Hello, I’m trying to find a good practice for column vs. Map column. For example, if I have 200 columns in a table and I usually use only 30% of them, am I better off using a Map columns (collection) instead of having empty columns? I’ve read here that storage is not affected but memory is. Any advice on this?
Yes, storage is not affected by empty columns. They are simply not stored if empty. It is similar in memory.
It used to be that we used a different container for columns storage based on the number of columns in the schema: we used a vector (very efficient lookups but empty columns also take memory) by default and switched to a set for larger column counts (less efficient lookups but empty columns don’t use memory). We now uniformly switched to a compact radix tree, which should also not use any memory for empty columns.

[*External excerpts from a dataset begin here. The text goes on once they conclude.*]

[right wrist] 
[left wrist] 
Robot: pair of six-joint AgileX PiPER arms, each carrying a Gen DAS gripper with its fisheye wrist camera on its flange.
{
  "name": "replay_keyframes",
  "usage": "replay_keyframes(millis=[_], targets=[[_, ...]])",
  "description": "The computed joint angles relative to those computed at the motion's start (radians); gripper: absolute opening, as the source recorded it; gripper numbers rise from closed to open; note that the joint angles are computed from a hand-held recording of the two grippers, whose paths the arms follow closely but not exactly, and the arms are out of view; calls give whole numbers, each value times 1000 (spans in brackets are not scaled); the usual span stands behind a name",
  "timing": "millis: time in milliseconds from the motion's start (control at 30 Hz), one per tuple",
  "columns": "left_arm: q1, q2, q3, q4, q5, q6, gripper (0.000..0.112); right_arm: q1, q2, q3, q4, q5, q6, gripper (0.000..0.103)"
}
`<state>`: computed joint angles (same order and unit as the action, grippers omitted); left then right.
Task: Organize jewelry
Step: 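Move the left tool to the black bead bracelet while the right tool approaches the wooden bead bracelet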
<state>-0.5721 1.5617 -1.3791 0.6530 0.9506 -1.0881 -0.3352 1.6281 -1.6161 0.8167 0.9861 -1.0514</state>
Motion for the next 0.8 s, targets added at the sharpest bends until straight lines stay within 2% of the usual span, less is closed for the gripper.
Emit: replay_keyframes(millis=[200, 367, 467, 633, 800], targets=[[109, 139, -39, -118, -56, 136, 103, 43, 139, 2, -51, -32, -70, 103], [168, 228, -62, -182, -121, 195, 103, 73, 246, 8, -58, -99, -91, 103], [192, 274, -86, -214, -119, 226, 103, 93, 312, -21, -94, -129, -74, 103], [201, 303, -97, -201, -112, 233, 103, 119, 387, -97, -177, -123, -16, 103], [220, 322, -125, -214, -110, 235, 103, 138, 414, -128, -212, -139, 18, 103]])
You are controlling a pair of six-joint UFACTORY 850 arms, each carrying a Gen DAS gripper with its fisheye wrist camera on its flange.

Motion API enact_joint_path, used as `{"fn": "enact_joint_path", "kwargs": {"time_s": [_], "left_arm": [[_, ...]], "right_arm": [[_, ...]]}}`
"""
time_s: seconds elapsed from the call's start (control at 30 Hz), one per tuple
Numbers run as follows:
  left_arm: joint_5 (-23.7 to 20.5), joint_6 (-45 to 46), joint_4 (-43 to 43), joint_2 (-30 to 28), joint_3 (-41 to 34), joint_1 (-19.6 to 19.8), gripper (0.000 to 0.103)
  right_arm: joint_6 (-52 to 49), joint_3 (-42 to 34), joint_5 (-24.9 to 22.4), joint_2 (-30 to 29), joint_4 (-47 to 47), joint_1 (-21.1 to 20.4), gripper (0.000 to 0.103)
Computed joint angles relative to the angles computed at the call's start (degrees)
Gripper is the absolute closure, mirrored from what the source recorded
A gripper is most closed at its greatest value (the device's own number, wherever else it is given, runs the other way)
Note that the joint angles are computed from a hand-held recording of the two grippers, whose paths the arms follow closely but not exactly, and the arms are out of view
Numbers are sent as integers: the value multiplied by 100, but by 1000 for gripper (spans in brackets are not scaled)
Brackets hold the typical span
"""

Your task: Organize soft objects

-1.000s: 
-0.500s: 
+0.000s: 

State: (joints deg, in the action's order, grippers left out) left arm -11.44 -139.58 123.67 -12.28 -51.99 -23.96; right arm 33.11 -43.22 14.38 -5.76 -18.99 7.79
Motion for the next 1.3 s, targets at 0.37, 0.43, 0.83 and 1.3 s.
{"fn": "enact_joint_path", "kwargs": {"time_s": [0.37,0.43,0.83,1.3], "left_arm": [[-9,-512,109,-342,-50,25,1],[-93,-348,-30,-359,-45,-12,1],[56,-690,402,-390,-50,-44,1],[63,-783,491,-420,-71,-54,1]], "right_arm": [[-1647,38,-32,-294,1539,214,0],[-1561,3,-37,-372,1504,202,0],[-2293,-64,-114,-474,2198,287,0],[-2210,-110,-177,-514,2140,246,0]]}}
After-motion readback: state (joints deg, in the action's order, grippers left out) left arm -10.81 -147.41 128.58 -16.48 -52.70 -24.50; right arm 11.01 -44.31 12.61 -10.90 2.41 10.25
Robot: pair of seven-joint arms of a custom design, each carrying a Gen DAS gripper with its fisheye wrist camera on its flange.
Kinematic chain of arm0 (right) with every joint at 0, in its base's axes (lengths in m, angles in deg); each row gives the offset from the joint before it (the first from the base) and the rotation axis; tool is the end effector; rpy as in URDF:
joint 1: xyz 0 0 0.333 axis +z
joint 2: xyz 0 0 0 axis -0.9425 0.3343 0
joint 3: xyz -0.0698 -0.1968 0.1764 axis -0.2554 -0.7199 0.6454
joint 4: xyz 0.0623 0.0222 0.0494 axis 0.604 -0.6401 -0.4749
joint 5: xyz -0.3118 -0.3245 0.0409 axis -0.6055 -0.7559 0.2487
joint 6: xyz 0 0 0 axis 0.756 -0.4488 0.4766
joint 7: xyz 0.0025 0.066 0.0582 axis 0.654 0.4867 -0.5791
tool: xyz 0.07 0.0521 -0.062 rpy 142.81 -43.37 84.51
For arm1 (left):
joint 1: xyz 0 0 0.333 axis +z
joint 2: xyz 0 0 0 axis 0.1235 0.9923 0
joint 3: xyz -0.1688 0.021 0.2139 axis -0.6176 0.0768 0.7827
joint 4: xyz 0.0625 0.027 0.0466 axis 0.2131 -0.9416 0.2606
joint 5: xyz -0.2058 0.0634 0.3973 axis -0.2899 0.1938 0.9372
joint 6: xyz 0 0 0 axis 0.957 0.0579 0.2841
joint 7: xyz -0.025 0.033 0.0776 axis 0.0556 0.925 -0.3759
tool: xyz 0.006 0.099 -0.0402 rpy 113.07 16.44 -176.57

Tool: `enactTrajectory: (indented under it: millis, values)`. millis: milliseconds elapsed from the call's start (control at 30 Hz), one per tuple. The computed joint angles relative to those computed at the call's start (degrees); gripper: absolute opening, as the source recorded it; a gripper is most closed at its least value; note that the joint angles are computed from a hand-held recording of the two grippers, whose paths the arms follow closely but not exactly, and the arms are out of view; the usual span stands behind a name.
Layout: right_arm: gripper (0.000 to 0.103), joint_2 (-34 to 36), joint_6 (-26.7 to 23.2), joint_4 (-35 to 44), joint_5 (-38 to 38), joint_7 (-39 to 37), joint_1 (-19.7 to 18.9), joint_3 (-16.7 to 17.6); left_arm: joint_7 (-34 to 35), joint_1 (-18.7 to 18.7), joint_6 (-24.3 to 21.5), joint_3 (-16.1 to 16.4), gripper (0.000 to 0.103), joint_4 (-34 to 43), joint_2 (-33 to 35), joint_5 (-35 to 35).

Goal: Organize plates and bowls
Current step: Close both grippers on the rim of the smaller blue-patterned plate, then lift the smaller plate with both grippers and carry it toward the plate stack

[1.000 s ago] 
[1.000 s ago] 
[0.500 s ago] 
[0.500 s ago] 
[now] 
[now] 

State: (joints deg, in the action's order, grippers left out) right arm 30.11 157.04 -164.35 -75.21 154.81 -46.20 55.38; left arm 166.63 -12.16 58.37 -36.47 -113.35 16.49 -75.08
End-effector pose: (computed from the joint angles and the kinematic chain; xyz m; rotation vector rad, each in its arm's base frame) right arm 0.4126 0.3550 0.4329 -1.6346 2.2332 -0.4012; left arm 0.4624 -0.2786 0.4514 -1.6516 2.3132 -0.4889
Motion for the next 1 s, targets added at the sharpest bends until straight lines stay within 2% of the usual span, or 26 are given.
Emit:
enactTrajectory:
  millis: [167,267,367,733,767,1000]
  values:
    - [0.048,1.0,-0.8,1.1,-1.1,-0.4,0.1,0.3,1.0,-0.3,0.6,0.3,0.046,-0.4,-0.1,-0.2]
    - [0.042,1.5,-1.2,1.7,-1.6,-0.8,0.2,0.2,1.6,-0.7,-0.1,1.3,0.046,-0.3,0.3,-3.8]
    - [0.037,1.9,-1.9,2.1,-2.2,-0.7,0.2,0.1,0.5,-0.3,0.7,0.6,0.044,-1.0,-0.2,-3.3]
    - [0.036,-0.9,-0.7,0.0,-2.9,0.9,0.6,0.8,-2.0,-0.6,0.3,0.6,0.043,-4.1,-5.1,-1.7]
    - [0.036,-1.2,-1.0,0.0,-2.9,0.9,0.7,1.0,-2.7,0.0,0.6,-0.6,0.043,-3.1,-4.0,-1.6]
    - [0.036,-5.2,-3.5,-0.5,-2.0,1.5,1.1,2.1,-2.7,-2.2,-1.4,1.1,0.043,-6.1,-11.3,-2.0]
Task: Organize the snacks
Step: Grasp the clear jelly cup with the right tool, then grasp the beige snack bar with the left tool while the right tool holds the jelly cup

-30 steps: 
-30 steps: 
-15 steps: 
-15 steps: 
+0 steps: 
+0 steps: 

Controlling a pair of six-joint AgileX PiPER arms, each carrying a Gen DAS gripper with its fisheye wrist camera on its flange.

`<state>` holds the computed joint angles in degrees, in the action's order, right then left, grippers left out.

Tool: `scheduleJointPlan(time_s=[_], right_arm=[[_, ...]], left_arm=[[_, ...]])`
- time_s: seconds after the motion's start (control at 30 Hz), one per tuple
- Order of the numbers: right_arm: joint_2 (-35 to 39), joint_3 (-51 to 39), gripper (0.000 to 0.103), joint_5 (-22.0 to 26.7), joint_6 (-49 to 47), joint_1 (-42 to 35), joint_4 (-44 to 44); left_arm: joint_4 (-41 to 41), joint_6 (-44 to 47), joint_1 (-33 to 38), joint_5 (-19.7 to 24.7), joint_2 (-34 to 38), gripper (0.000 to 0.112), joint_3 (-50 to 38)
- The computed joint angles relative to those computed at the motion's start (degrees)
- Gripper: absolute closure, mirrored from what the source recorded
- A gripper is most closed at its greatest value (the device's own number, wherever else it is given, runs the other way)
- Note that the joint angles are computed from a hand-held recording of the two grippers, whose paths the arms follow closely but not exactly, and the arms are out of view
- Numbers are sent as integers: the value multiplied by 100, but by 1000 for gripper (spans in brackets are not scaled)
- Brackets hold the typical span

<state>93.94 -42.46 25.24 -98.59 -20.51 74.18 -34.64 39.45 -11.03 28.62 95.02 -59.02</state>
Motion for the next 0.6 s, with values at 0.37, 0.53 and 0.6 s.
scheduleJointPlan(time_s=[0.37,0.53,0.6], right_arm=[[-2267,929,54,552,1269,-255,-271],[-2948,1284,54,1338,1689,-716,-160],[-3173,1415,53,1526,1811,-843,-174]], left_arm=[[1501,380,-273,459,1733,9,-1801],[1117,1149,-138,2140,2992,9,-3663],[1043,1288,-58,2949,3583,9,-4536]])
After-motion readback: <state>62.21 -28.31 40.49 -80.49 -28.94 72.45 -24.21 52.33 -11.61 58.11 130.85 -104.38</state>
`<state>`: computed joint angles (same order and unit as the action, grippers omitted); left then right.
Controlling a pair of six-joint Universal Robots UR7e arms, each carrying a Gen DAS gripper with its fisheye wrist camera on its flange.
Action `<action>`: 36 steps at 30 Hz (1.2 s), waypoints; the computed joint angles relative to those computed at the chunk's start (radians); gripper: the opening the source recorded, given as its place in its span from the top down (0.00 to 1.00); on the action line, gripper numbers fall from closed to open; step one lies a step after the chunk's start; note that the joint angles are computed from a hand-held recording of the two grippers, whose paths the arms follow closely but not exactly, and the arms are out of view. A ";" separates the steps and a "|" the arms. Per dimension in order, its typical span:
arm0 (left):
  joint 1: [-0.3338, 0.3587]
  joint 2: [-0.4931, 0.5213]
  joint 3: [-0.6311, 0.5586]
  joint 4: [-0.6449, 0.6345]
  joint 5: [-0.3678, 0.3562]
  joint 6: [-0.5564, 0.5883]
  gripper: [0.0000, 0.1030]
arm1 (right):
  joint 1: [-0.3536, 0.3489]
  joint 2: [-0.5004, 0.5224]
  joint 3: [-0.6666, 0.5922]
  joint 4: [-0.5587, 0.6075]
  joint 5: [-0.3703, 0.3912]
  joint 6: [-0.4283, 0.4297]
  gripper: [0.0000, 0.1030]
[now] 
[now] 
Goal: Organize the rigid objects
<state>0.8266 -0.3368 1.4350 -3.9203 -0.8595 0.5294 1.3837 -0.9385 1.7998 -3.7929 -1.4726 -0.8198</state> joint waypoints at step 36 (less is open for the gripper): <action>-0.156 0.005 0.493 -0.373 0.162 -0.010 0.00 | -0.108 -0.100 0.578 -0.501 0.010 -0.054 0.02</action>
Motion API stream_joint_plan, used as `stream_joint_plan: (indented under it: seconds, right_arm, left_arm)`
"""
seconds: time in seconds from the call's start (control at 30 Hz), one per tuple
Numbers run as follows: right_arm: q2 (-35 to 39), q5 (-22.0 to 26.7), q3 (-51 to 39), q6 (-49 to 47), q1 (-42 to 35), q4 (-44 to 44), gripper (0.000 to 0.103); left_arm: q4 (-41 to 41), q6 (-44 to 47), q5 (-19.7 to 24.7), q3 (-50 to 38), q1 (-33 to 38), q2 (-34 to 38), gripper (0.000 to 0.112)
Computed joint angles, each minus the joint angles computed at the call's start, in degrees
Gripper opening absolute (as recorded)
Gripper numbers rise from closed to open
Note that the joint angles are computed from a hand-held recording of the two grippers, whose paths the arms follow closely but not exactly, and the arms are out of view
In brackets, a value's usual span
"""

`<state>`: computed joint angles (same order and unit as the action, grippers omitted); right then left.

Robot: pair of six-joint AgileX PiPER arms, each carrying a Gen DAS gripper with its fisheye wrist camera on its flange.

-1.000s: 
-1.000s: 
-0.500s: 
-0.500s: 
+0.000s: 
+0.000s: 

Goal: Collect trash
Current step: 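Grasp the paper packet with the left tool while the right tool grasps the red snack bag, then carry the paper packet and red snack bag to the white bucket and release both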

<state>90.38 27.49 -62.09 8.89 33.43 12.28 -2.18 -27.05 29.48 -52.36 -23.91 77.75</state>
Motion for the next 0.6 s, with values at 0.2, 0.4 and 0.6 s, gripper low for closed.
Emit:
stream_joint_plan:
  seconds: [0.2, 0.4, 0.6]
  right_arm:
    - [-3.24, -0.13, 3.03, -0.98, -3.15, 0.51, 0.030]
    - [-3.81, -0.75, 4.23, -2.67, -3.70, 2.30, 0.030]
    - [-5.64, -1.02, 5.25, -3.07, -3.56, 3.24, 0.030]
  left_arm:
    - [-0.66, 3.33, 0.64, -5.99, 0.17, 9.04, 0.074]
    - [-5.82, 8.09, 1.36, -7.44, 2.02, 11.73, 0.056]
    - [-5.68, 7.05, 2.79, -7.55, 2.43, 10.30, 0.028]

So overall, I think you are better off with columns. Although if you are not yet using clustering keys, you might consider refactoring your schema, so some of these maybe-empty columns are separate rows.
Thank you for your answer! We are effectively organizing our schema to migrate our data from PostgreSQL.
Can you elaborate a little more about the idea of an empty column as a separate row? Like giving me an example and why it will be better that way.
I meant that if there is a pattern of some columns being empty in certain partitions, you can maybe organize your schema such that these are separate clustering rows instead, part of the same partition. Can’t really write an example without knowing more about the schema. But having partitions with lots of columns is also completely fine.
thanks for the awesome information.